For the third time in three days, the Senate was asked whether it approves of President Donald Trump’s tariffs. And for the third time, they said “no.”
This time, the vote was to end the national emergency Trump used to declare global “reciprocal” tariffs, the sweeping duties of between 10 and 50 percent that he imposed on nearly every country in the world this summer.
The vote passed 51-47, with the same group of four Republican senators crossing party lines as on previous votes this week disapproving of Trump’s tariffs on Canada and Brazil: Rand Paul of Kentucky, Lisa Murkowski of Alaska, Susan Collins of Maine and Mitch McConnell of Kentucky. A similar vote in April failed due to the absence of McConnell and Sen. Sheldon Whitehouse (D-R.I.).

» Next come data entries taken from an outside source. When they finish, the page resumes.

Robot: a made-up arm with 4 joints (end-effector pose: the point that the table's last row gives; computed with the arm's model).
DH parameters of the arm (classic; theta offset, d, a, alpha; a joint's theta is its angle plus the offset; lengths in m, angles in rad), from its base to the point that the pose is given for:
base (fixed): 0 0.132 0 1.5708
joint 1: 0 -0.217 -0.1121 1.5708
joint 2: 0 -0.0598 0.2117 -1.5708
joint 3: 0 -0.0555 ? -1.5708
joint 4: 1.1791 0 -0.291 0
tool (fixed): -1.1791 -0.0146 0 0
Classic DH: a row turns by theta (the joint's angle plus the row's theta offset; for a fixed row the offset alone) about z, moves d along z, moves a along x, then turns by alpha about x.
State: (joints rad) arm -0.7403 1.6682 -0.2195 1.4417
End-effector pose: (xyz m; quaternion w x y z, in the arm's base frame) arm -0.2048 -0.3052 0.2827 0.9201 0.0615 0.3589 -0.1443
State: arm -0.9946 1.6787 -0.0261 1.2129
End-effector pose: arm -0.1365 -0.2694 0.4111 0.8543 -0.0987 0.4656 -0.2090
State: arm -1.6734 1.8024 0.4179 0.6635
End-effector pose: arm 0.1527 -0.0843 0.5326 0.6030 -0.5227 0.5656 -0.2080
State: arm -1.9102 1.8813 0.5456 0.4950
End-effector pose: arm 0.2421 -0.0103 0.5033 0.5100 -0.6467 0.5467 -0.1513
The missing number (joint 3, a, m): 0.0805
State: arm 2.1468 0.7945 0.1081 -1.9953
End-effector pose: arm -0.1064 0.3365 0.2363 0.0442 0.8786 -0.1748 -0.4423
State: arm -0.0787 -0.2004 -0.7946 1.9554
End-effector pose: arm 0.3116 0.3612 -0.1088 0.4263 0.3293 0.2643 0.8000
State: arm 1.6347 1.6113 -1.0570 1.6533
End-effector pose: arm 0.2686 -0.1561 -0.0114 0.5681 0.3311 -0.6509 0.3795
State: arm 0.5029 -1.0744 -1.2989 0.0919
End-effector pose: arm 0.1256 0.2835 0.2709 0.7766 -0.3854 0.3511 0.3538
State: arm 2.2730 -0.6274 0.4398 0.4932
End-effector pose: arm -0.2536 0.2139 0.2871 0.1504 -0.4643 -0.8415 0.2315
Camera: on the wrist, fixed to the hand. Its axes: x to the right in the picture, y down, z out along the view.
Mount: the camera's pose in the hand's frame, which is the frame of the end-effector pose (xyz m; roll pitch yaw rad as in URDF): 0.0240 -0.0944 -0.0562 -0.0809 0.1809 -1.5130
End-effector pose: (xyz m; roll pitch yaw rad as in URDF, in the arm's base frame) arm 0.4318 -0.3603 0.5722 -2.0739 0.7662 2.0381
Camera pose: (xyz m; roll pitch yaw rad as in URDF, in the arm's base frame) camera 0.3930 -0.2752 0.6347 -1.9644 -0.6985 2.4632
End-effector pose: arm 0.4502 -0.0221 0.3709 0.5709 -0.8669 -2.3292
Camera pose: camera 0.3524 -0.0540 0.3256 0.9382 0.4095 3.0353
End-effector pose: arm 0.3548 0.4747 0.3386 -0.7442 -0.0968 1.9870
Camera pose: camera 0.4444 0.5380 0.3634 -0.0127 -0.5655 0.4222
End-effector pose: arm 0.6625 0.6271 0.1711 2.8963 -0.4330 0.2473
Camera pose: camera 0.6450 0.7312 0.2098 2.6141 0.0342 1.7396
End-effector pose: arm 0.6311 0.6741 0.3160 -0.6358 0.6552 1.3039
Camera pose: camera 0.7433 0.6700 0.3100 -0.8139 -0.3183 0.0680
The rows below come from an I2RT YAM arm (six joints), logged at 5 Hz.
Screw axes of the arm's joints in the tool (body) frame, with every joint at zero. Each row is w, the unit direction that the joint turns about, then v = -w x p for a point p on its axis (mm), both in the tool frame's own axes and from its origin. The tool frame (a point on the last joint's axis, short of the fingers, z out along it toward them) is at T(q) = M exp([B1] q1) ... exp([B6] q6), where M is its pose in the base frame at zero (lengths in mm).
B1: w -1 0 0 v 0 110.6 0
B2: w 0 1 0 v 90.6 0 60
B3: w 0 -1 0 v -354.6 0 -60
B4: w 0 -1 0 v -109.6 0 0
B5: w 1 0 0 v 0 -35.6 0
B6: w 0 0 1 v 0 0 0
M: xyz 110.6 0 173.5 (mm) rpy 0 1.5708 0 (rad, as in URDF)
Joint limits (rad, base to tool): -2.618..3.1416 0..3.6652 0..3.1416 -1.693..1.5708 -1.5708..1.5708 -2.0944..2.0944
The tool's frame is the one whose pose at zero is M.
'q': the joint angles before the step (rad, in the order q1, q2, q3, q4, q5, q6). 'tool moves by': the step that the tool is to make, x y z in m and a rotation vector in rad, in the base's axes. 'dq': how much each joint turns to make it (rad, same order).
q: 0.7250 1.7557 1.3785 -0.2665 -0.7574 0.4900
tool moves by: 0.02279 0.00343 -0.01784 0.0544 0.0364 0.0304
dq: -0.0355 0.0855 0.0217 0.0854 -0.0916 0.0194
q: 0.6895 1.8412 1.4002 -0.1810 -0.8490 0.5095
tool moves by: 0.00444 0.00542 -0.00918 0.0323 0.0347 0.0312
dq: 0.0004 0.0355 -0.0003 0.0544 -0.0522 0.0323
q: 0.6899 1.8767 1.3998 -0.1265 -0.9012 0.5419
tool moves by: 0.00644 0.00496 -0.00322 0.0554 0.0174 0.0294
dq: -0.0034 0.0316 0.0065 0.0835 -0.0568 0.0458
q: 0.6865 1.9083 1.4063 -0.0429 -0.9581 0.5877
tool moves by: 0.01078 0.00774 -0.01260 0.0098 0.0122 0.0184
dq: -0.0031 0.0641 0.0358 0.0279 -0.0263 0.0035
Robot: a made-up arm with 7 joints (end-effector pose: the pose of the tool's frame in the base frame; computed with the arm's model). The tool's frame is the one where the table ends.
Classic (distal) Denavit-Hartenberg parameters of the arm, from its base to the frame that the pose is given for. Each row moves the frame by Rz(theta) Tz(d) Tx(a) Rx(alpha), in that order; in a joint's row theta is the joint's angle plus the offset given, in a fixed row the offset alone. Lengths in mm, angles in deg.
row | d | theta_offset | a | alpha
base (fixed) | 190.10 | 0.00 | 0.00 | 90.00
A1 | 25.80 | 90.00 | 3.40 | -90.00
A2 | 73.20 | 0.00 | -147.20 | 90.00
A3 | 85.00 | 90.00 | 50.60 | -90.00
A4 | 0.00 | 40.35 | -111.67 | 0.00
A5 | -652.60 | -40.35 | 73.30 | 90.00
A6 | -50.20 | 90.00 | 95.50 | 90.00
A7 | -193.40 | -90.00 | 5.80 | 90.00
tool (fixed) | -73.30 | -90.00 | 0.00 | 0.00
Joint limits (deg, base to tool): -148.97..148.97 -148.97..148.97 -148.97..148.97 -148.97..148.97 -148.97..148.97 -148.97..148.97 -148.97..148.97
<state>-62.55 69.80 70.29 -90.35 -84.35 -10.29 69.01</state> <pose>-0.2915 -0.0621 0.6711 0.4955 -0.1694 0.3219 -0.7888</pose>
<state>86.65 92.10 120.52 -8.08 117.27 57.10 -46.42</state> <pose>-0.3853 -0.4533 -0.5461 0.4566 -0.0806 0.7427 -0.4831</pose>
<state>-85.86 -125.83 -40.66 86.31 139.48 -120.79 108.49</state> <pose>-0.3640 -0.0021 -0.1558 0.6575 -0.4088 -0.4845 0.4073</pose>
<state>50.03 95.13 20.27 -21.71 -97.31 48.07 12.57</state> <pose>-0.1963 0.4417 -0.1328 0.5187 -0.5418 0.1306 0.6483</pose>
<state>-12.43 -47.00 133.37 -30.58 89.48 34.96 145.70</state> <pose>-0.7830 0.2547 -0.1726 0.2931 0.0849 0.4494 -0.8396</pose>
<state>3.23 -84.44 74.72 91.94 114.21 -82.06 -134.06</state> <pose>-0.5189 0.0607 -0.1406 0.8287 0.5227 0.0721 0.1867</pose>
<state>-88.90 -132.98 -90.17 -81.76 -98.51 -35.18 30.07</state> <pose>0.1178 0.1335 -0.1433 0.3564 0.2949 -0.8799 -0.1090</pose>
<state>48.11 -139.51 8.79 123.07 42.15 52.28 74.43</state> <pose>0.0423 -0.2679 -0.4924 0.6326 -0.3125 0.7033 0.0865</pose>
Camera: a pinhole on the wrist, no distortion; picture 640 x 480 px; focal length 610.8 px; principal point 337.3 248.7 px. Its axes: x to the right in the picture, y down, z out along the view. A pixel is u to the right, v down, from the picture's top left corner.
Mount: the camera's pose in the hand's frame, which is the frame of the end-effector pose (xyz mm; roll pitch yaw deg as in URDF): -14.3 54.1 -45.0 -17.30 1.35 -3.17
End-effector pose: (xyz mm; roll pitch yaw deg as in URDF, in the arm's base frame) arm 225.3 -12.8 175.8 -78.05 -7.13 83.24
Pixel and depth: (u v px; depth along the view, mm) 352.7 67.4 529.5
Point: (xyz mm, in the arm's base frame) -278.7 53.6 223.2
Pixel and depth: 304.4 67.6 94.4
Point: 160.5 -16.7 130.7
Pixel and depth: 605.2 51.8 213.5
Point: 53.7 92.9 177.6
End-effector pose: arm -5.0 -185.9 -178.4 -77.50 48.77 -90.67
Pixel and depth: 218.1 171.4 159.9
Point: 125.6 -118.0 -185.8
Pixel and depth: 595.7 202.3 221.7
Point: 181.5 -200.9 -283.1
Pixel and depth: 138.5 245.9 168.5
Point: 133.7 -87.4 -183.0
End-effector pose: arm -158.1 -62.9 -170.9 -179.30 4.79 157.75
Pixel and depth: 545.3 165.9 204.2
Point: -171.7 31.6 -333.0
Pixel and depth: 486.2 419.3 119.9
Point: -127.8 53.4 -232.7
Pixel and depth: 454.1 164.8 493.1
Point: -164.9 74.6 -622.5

The series of symbolic rebukes this week in the Senate stood in stark contrast to Trump’s nearly weeklong trip to Asia, where he touted his use of tariffs as a means to secure new trade agreements and unprecedented foreign investment commitments. The resolution the Senate approved on Thursday takes aim at the tariffs that have served as a foundation for those agreements.

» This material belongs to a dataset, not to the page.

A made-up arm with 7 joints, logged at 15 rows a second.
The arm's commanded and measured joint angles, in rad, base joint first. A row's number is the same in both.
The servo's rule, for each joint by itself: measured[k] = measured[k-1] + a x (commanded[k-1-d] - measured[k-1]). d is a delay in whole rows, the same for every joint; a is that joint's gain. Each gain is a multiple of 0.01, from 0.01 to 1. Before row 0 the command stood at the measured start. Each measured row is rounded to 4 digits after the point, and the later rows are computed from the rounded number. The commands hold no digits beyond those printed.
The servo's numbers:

The vote is unlikely to undermine the agreements, however, since House Republican leadership has blocked votes on Trump’s tariffs until January. Even if the House did eventually approve that or other tariff resolutions, Congress would need a two-thirds majority to overcome a presidential veto.
Paul, a co-sponsor of the resolution approved Thursday, as well as the two other resolutions the Senate approved this week, criticized Trump’s use of a 1977 emergency law to impose the global duties. The president claimed they were warranted because the country’s trade deficit qualifies as a national emergency, an idea Paul pooh-poohed.
“I think that it’s a fallacy that it means anything,” Paul said about the national trade deficit at an event Wednesday night hosted at the Peterson Institute for International Economics. “I think it’s meaningless. I think it’s a completely meaningless accounting of trade that sends no real signals of value or use.”
Still the Kentucky senator, a frequent critic of Trump’s trade policies, said he did not expect the tariff resolutions to ultimately succeed in tying Trump’s hands. “I think in order to get to [two thirds of Congress], it would take an economic calamity,” Paul said. “Which I don’t wish on anyone, or particularly our country.”